What needs to be done –
After locating the line that holds "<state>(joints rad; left", transcribe it and each following line to the end of the records, changing nothing and adding nothing.

[Collection entries]
________________________________________
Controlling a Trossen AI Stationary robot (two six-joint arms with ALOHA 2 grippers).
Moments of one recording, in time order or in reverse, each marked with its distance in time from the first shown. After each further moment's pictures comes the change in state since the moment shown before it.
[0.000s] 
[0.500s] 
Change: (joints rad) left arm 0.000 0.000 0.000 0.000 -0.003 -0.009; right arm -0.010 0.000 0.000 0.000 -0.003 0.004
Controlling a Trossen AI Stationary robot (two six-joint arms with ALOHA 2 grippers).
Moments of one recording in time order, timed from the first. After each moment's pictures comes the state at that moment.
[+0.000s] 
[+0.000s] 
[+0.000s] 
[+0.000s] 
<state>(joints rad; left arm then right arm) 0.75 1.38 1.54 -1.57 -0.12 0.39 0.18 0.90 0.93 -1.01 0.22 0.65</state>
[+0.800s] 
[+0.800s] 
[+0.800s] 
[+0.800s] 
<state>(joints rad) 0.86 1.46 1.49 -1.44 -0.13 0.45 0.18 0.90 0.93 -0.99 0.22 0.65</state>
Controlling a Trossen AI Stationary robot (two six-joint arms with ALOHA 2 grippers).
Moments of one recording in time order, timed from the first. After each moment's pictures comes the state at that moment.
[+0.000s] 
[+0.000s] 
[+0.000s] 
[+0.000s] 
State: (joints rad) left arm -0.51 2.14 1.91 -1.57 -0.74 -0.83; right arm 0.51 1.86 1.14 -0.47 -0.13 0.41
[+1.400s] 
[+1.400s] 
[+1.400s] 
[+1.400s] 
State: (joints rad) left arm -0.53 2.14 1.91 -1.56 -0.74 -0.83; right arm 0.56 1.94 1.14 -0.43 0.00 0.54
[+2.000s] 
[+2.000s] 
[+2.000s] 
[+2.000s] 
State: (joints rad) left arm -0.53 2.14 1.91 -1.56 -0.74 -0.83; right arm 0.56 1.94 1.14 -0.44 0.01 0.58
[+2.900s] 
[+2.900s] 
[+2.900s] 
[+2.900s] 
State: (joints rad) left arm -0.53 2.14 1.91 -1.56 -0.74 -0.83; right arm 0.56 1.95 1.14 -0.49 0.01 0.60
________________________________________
Output for this task –
<state>(joints rad; left arm then right arm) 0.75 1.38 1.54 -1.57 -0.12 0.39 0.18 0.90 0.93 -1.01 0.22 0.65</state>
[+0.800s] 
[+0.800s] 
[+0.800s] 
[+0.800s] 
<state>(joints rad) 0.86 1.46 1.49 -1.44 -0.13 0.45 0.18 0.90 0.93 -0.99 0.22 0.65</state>
Controlling a Trossen AI Stationary robot (two six-joint arms with ALOHA 2 grippers).
Moments of one recording in time order, timed from the first. After each moment's pictures comes the state at that moment.
[+0.000s] 
[+0.000s] 
[+0.000s] 
[+0.000s] 
State: (joints rad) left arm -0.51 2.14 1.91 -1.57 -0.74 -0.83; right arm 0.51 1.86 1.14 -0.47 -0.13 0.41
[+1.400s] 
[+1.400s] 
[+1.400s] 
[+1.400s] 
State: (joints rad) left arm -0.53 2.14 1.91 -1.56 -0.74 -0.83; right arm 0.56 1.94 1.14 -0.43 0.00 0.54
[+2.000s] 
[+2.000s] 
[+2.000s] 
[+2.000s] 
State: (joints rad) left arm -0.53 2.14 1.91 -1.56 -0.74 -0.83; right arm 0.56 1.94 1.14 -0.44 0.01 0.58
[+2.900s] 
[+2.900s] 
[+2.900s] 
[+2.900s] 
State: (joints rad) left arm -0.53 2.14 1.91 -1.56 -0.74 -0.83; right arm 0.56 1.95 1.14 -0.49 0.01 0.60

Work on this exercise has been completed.